* **WHAT YOU ARE ASKED TO DO**
An exact transcription of all the data is required; the pictures are to be left out.

Extracted data entries
•••
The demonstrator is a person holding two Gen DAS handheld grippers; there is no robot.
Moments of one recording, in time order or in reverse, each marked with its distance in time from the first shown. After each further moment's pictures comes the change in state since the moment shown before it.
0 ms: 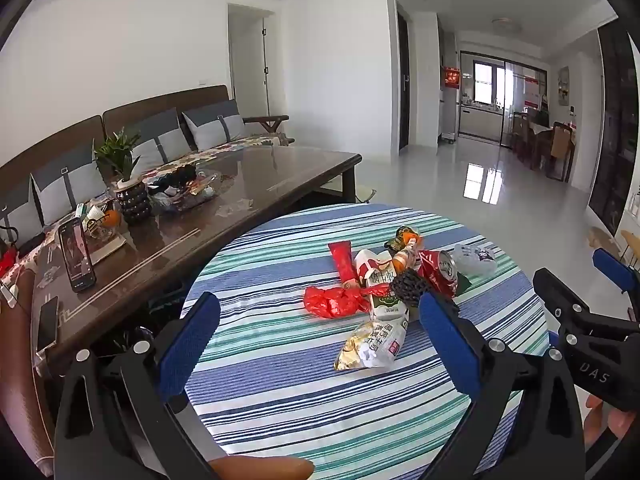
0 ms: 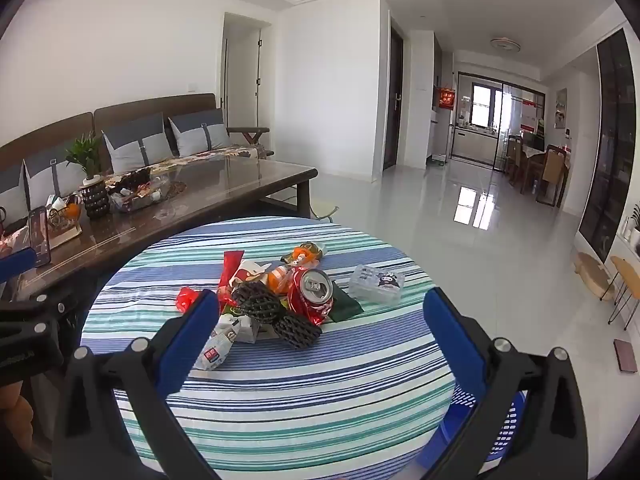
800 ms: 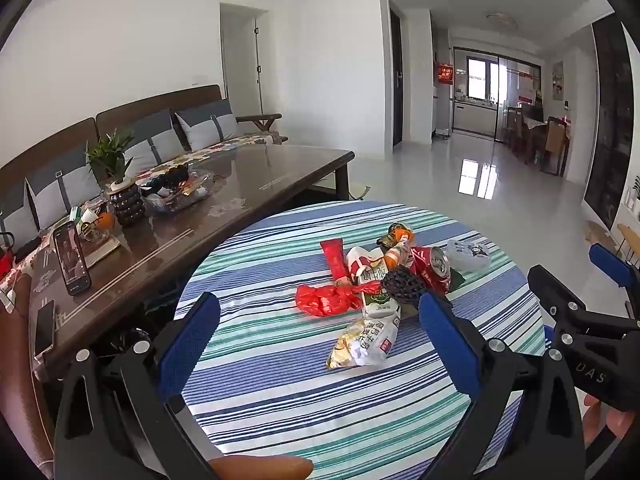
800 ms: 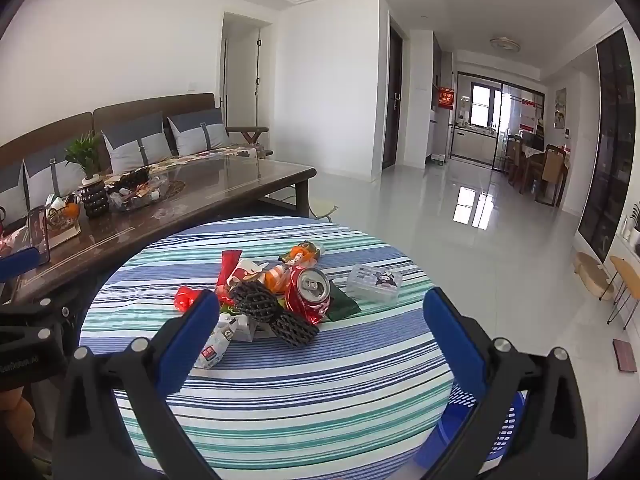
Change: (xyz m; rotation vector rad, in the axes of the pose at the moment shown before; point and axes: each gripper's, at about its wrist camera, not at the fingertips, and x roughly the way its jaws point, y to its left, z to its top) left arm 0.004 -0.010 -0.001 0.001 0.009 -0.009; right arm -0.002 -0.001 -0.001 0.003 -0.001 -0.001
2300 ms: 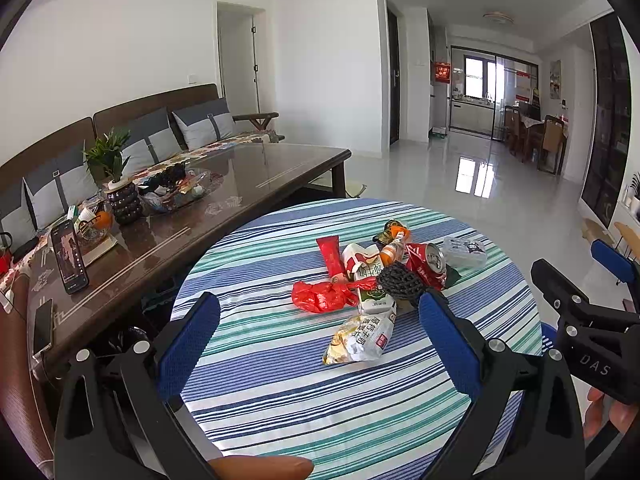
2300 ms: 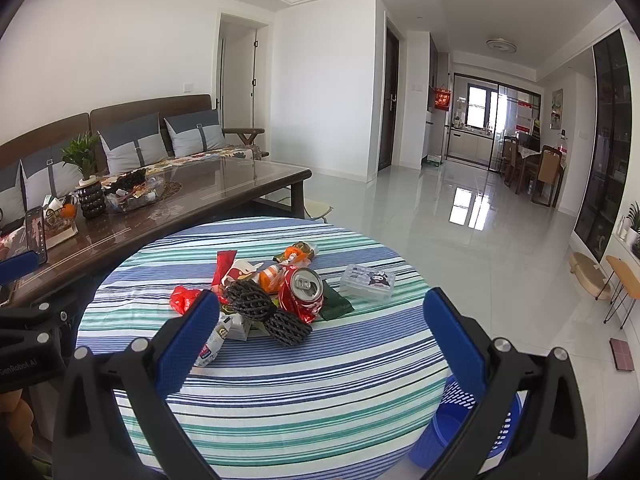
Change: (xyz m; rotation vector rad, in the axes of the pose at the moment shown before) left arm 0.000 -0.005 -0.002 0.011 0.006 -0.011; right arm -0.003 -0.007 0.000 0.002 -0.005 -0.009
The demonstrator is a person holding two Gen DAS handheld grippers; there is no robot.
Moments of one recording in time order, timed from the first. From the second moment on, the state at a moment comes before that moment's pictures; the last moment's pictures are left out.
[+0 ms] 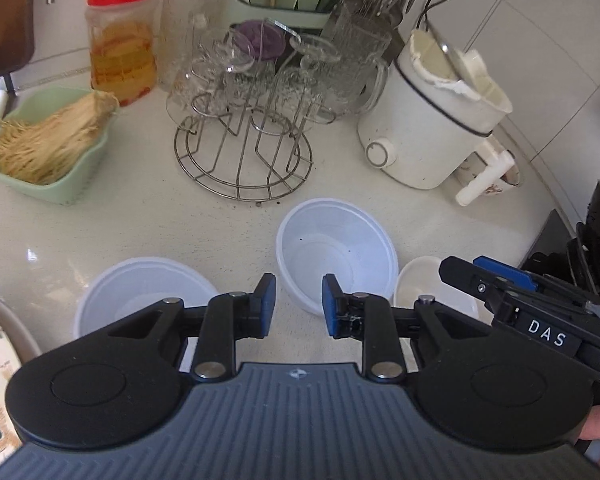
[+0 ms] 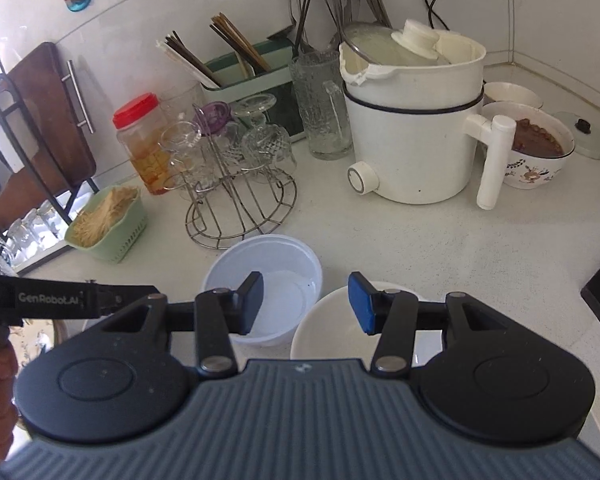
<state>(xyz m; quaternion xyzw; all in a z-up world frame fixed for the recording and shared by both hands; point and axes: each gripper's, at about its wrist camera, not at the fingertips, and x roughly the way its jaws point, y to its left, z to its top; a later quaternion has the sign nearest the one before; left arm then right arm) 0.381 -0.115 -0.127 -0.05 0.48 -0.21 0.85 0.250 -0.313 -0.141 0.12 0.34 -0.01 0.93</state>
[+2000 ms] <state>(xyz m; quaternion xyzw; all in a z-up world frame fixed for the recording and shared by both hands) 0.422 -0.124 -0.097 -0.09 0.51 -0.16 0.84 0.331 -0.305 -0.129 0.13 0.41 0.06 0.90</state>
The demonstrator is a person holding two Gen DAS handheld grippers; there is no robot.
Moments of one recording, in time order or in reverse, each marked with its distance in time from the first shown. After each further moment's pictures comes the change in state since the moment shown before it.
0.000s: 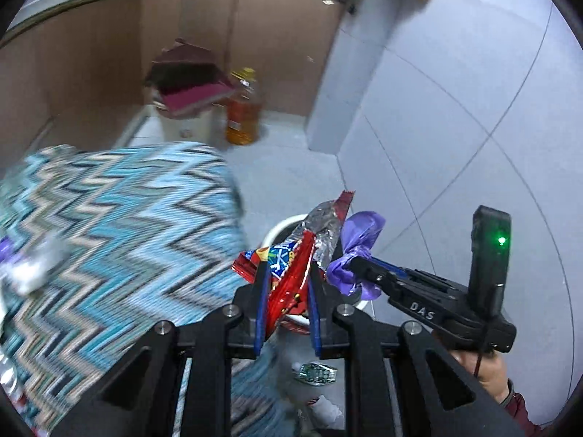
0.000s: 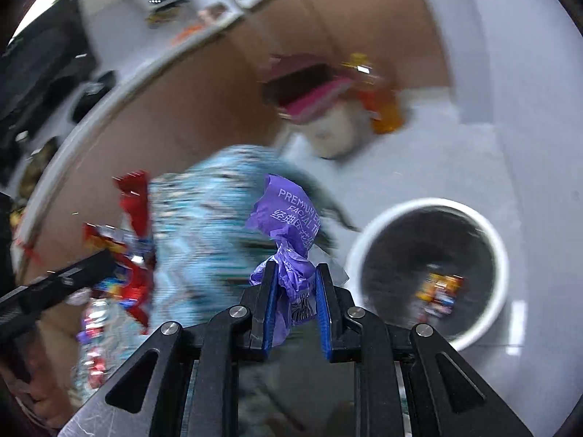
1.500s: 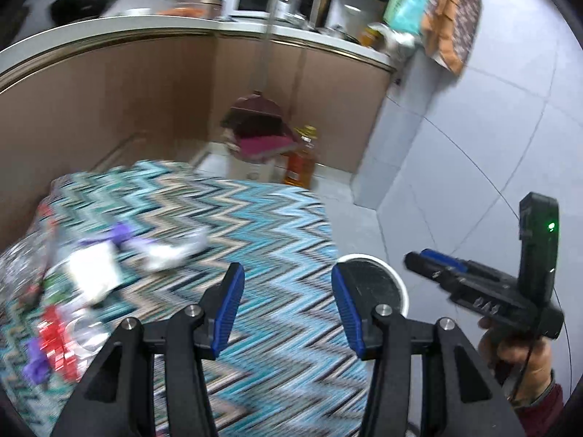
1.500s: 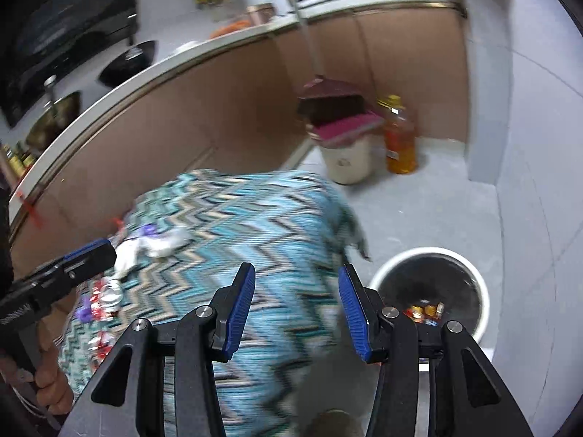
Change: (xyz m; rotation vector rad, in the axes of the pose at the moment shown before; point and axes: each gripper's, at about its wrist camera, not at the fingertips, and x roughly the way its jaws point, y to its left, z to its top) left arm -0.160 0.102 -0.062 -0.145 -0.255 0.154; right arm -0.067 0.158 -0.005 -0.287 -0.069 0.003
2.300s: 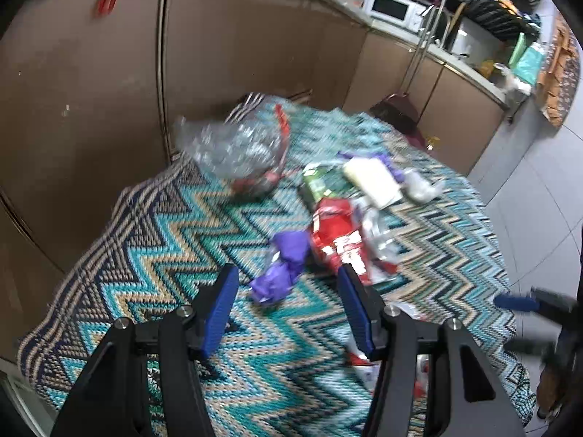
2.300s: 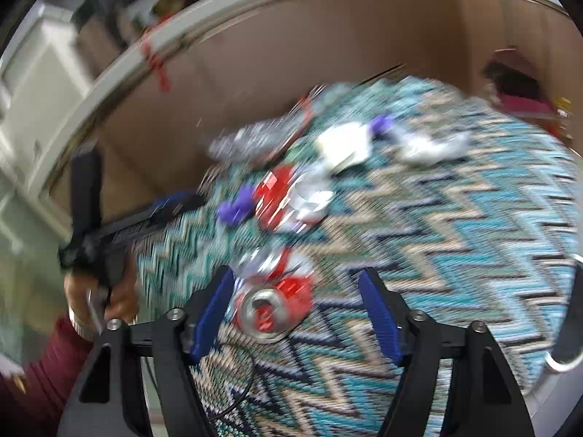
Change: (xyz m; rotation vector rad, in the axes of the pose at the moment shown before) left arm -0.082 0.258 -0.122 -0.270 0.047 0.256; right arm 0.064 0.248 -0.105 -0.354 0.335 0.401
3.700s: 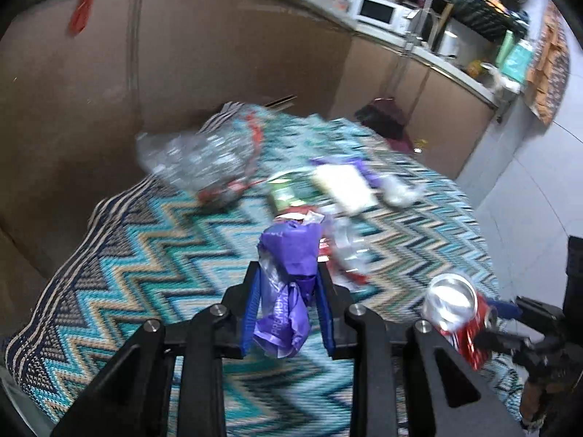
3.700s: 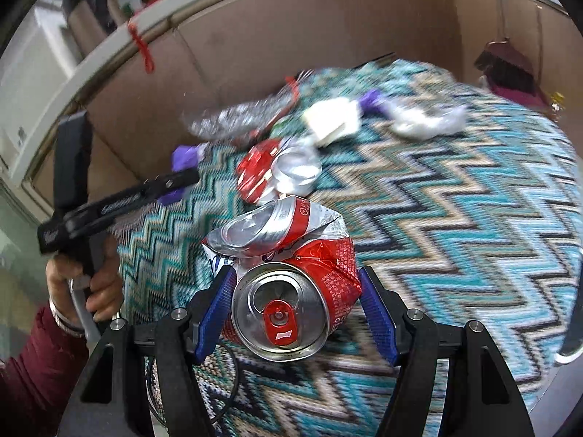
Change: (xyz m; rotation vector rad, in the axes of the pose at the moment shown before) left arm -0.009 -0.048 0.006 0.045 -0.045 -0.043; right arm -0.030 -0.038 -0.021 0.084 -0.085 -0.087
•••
* **EXERCISE SOLUTION**
The demonstrator is a person holding two Gen DAS handheld grippers; there is no robot.
Moments of one recording, in time order or in reverse, each marked with its distance in time from the first shown. After each further moment's pictures comes the change in state since the moment shown before it.
0 ms: 
0 ms: 
800 ms: 
800 ms: 
Change: (xyz m; rotation vector rad, in the axes of the pose at the moment shown before; point and axes: each gripper's, at about its wrist camera, not at the fingertips, and x roughly the way its jaws point, y to its left, z to its top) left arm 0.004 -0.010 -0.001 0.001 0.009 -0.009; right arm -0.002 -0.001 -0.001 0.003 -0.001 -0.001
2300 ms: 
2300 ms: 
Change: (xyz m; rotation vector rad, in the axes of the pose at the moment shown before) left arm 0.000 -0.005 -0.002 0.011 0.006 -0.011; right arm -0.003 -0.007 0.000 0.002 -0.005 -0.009
The demonstrator is a person holding two Gen DAS handheld grippers; there is no robot.
Moments of one recording in time order, timed from the first. From the second moment on, the state at a moment comes before that moment's pictures; the last moment's pictures are left out.
[+0 ms] 
[+0 ms] 
<state>(xyz m; quaternion xyzw; all in a z-up world frame fixed for the recording and shared by both hands; point and axes: each gripper's, at about its wrist camera, not at the fingertips, and x roughly the way its jaws point, y to its left, z to its top; a later quaternion has the sign nearest the one before; left arm then right arm) 0.381 -0.115 -0.127 -0.05 0.48 -0.21 0.85 0.250 -0.313 -0.141 0.12 0.34 -0.01 0.93</state>
[+2000 ms] <state>(xyz m; quaternion xyzw; all in a z-up world frame fixed for the recording and shared by both hands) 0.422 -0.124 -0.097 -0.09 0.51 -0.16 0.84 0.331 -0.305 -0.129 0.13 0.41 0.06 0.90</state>
The demonstrator is a person holding two Gen DAS handheld grippers; there is no robot.
Moments of one recording, in time order or in reverse, each marked with its distance in time from the first shown. After each further moment's pictures comes the change in state since the moment shown before it.
0.000s: 
0.000s: 
1.500s: 
1.500s: 
Change: (xyz m; rotation vector rad, in the axes of the pose at the moment shown before; point and axes: each gripper's, at about its wrist camera, not at the fingertips, and x roughly the way its jaws point, y to its left, z to its top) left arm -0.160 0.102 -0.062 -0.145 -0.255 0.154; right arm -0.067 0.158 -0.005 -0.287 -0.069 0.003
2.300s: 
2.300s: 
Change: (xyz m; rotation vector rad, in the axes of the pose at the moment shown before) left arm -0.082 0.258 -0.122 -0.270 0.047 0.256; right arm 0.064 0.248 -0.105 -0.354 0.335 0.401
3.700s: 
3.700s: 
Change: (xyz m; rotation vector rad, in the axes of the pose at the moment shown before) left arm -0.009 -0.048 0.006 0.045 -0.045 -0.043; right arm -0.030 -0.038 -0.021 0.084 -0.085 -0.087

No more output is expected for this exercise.